◆ Task goal ◆
Work out how many lines in the entries below include the word "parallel". Give nothing but the number.

######

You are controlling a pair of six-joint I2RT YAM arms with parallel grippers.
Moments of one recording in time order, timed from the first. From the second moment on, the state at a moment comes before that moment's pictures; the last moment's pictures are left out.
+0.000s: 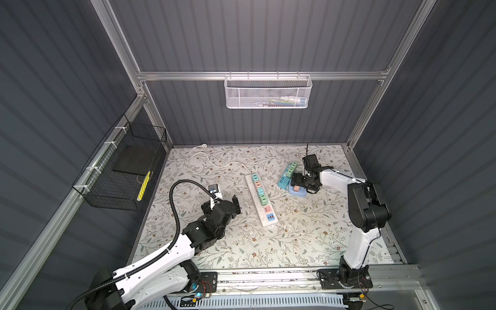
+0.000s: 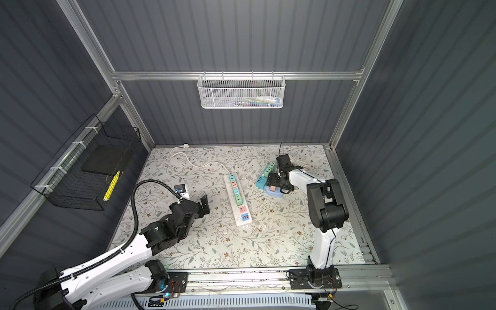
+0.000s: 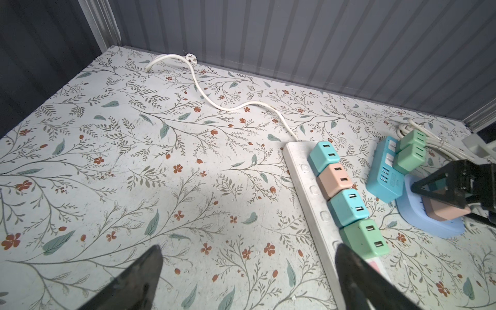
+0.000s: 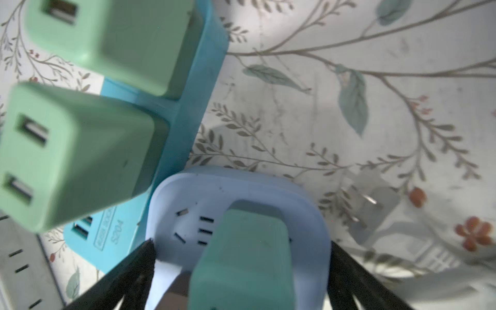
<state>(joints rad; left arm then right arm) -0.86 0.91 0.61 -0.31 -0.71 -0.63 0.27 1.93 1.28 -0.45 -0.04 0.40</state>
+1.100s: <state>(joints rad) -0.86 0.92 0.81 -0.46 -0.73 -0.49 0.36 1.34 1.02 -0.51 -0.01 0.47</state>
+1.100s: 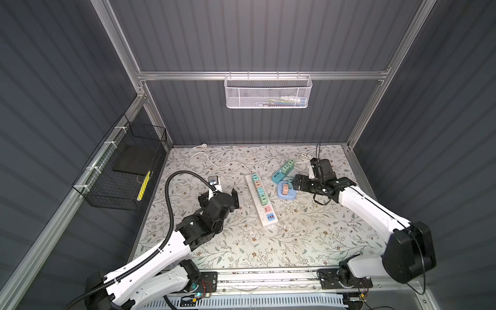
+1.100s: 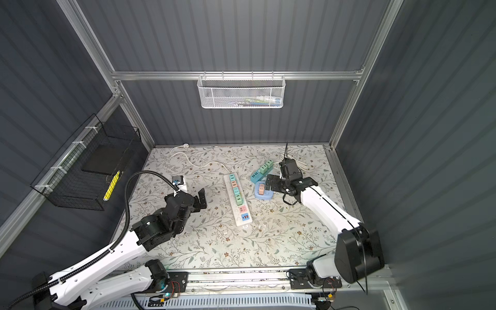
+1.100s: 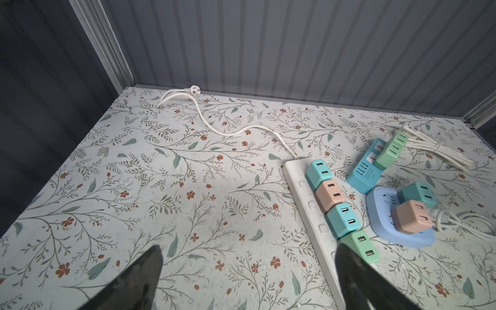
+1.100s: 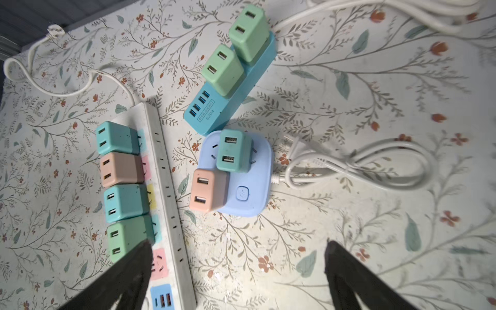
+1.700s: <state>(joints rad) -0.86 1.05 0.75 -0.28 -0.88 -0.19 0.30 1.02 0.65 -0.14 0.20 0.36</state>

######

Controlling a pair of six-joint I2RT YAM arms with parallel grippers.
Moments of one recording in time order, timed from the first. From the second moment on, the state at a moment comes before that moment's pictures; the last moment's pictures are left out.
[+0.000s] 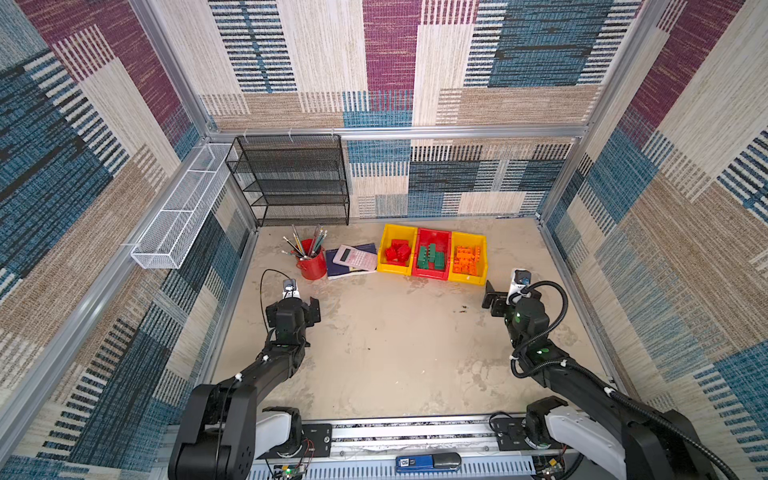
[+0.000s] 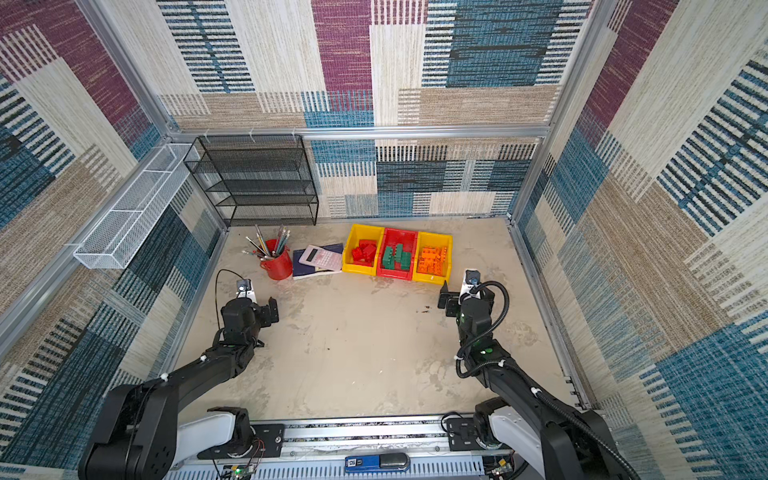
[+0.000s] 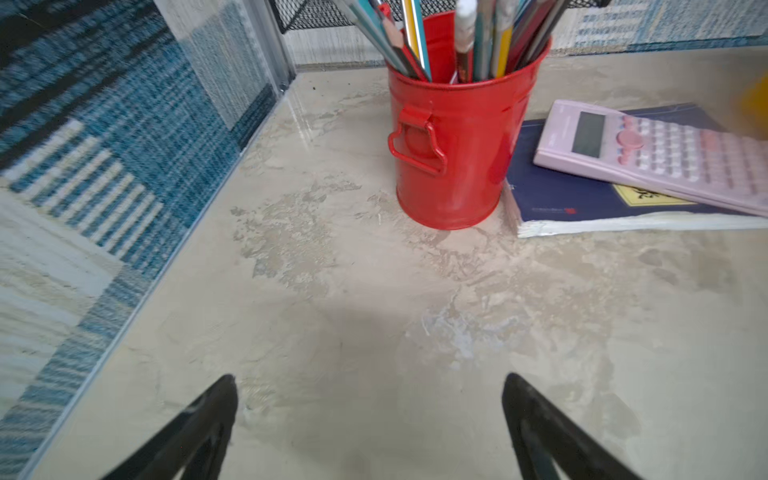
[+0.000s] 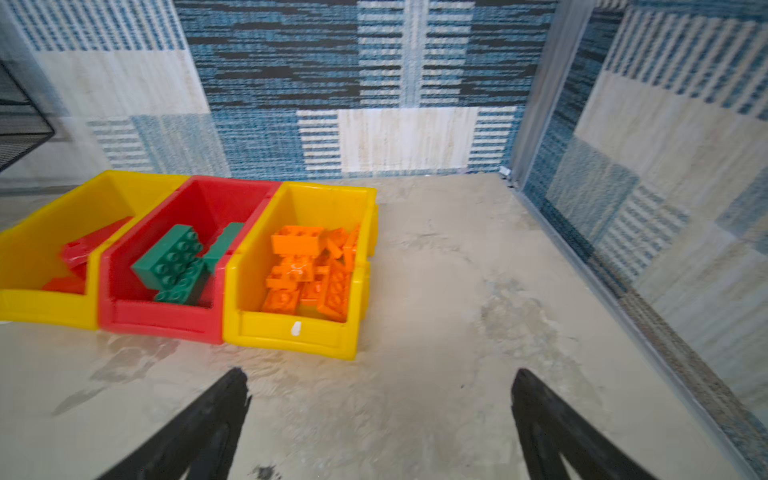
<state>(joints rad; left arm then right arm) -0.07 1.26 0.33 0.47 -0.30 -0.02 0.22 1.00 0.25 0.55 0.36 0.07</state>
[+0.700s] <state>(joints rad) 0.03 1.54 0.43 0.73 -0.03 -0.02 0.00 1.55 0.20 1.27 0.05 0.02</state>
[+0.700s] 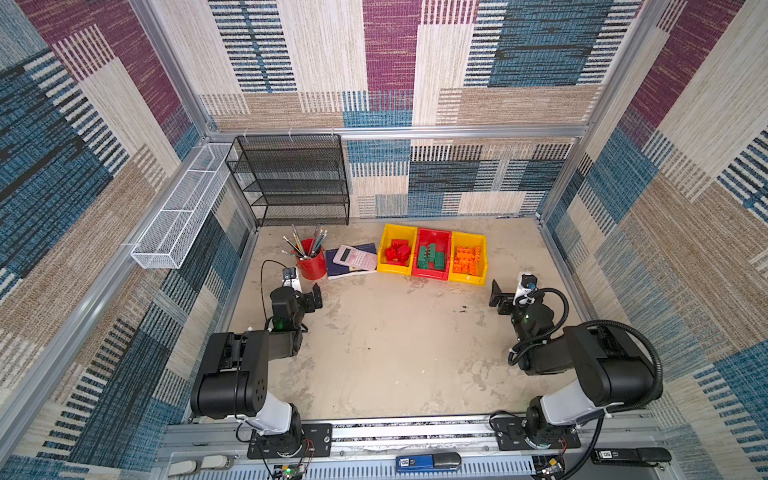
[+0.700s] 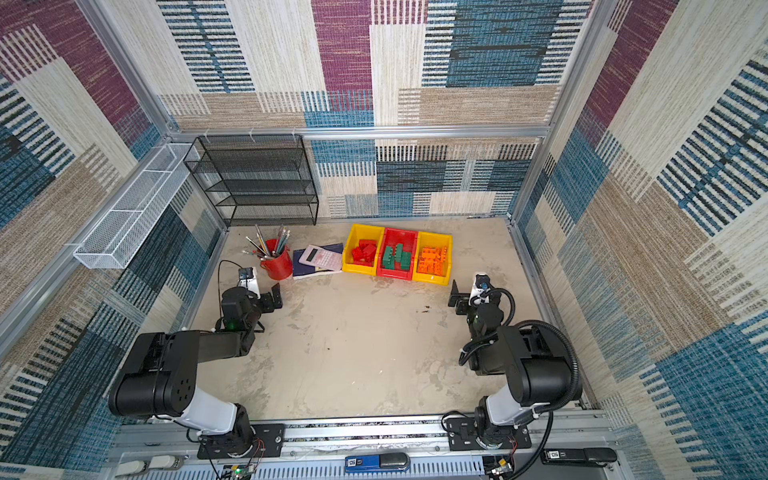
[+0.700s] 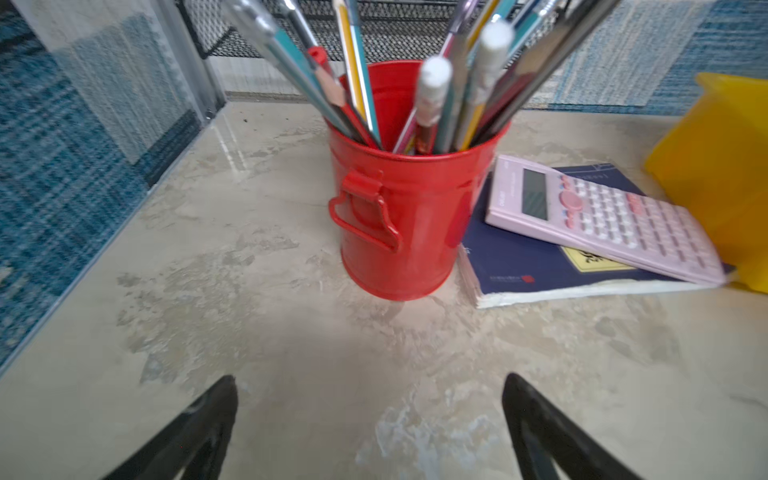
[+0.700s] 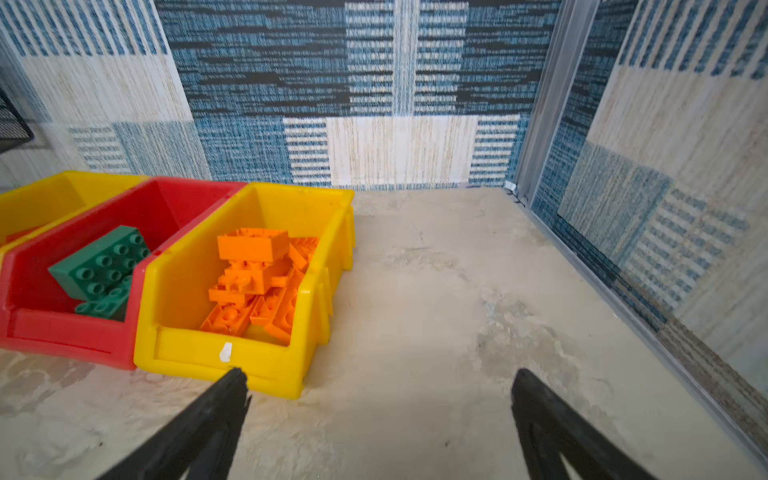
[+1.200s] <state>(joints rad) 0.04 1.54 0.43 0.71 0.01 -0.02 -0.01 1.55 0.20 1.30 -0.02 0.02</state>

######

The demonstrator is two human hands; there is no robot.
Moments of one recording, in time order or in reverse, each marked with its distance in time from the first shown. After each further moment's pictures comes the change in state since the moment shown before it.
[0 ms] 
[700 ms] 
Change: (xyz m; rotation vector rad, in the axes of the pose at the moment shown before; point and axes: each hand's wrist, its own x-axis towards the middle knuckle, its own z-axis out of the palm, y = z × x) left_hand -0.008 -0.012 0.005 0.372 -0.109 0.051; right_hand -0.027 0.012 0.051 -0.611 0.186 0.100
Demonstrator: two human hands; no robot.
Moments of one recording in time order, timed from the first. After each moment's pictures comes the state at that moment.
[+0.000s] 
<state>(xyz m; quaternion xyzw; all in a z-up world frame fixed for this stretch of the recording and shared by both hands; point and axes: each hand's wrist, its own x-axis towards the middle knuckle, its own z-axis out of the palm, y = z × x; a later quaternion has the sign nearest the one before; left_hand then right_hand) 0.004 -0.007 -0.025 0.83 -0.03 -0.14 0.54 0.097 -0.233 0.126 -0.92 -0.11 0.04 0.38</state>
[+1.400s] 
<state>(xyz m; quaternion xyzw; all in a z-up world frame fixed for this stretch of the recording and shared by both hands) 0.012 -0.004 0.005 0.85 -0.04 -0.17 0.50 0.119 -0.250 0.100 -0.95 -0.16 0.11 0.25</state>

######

◆ Answer area ◆
2